Earnings, dividends, or distributions from any ownership interest that a utility may hold in a transmission company, as defined in s. 196.485 (1) (ge)
, Stats., and any gains or profits a utility may receive from the sale or other disposition of securities issued by a transmission company.
“Fuel" means all of the following used to generate electricity:
Any other type of material converted to electric energy, including biomass.
“Native system requirement" means the actual energy sold to customers, energy used by the utility, and line losses. In this subsection, “line losses" means the loss of energy in the operation of an electric system primarily attributable to the energy's transformation to waste heat in electric conductors and apparatus. “Native system requirement" does not include energy market sales.
“Plan year" means the 12-month period identified in a fuel cost plan.
“Transmission organization" means a transmission organization, as defined in 18 CFR 39.1
(in effect on March 1, 2011, that is used by a utility to serve Wisconsin retail customers.
PSC 116.01 History
History: CR 08-070: cr. Register February 2011 No. 662, eff. 3-1-11. PSC 116.02(1)
For any month or longer period of time, a utility shall calculate fuel cost as the net of the costs and credits for all of the following during the time period:
Voluntary curtailable load program, including any payment made to a retail customer under a tariff authorized under s. 196.192 (2) (a)
Direct load control program. In this paragraph, “direct load control program" means an event-based, payment-to-customers program under which a utility pays a firm customer to reduce its electric demand when system constraints threaten reliable service. The cost of a direct load control program includes all associated costs except any associated equipment cost or standard monthly credit.

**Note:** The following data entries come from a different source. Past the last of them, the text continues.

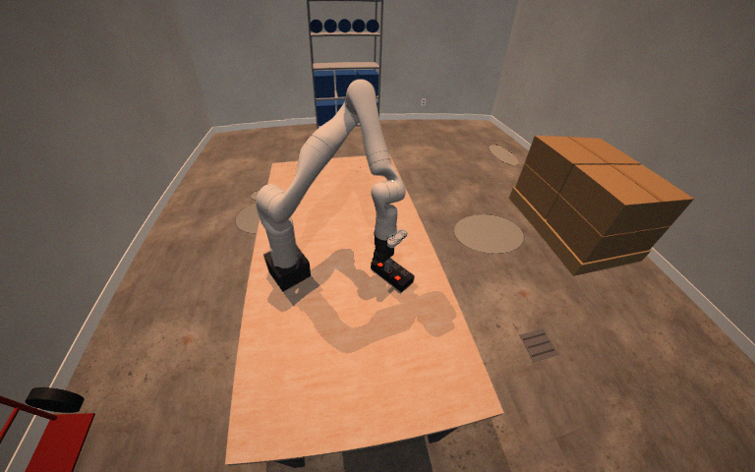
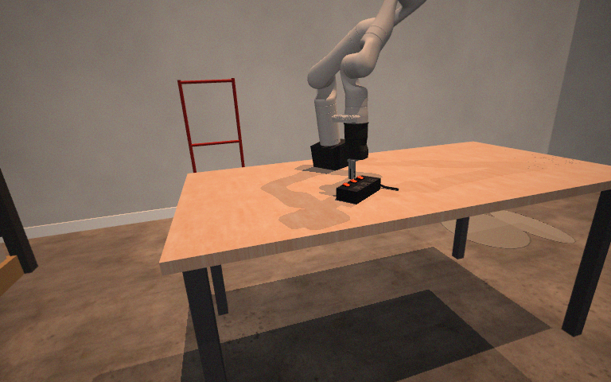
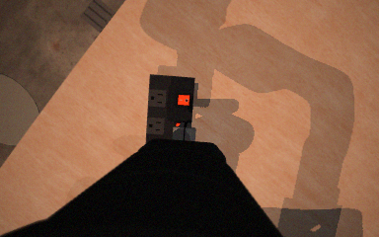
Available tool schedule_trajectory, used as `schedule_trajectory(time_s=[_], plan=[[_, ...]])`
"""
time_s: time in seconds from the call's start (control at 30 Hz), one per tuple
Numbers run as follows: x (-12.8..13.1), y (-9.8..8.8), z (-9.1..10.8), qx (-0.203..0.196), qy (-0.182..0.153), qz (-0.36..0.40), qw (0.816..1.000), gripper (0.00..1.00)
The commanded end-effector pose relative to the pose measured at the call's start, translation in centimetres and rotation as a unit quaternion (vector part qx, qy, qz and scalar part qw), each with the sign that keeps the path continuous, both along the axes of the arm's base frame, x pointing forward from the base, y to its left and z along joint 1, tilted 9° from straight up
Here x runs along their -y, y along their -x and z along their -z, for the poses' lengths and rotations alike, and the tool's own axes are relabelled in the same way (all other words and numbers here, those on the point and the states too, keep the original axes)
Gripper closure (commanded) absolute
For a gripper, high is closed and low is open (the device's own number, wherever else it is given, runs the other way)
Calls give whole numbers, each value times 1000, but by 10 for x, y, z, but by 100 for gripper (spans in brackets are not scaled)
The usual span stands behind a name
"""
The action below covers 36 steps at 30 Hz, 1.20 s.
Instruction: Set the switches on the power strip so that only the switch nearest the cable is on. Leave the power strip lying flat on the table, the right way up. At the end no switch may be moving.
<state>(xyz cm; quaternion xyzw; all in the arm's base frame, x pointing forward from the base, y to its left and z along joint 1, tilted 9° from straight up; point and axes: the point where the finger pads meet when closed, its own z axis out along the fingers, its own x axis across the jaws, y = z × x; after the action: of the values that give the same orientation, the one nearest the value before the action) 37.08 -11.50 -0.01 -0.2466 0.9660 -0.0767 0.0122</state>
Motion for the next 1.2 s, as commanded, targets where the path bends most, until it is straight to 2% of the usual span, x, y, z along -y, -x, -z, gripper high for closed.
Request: schedule_trajectory(time_s=[0.0, 1.17], plan=[[0, 0, 0, 1, 0, 0, 1000, 100], [1, -1, 7, 1, 0, 0, 1000, 100]])
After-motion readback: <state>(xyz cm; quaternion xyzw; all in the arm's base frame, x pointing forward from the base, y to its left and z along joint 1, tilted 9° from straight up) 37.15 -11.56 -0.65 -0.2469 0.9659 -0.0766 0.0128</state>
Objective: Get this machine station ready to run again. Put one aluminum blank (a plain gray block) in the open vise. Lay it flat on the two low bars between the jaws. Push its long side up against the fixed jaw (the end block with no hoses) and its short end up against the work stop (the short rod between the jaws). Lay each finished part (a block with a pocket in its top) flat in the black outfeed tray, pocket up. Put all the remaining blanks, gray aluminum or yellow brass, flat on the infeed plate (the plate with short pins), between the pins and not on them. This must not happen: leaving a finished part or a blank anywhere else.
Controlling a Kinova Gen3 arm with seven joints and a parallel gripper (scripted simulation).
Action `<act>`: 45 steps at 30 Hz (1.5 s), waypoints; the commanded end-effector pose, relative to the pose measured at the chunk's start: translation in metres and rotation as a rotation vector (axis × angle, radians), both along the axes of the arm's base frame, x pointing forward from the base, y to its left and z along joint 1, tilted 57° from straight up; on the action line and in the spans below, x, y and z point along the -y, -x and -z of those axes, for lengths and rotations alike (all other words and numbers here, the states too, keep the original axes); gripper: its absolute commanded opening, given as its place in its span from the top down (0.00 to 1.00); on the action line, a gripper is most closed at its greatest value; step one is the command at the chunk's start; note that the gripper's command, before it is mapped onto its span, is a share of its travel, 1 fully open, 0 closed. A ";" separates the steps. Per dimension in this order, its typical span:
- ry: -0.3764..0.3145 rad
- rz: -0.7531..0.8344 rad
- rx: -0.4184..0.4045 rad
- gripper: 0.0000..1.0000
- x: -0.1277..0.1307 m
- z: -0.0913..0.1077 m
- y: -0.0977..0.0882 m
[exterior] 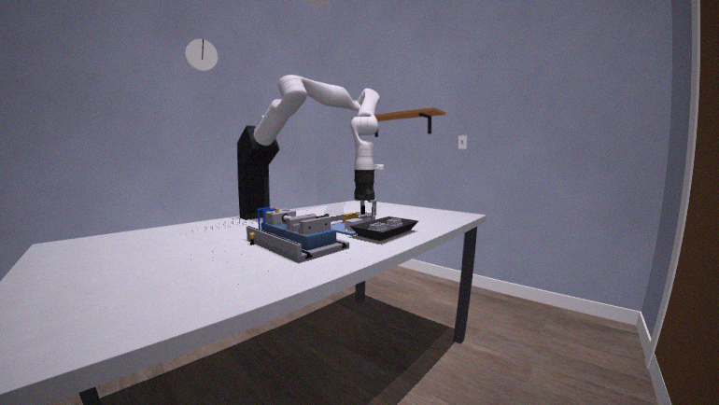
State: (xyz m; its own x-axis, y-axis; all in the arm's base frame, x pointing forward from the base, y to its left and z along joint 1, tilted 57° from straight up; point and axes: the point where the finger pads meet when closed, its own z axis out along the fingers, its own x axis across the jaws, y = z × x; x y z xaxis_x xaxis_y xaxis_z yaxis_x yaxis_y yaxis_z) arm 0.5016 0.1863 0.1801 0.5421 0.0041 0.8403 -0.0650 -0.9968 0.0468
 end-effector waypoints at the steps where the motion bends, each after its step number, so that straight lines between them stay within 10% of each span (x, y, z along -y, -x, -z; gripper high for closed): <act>1: 0.006 -0.003 -0.002 0.00 0.001 0.003 -0.002; 45: 0.005 0.001 -0.003 0.00 0.003 0.005 0.000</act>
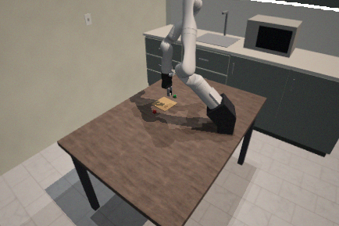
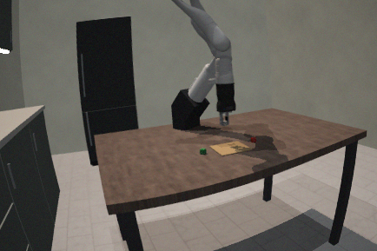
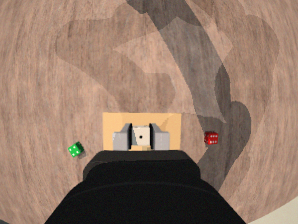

Any tools to manage fuel cost price risk implemented under a risk management plan approved by the commission and included in the fuel cost plan.
Emission allowances, including allowances for sulfur dioxide and carbon dioxide.
If a utility uses a transmission organization to transact an energy market purchase, the utility shall calculate the cost of associated transmission service for that purchase as the sum of the cost of all of the following:
Financial transmission rights or similar related instruments transacted under a risk management plan approved by the commission.
Other transmission organization energy market charges and credits included in an approved fuel cost plan.
The cost of associated transmission service does not include charges for network transmission service.
PSC 116.02 History
History: CR 08-070: cr. Register February 2011 No. 662, eff. 3-1-11.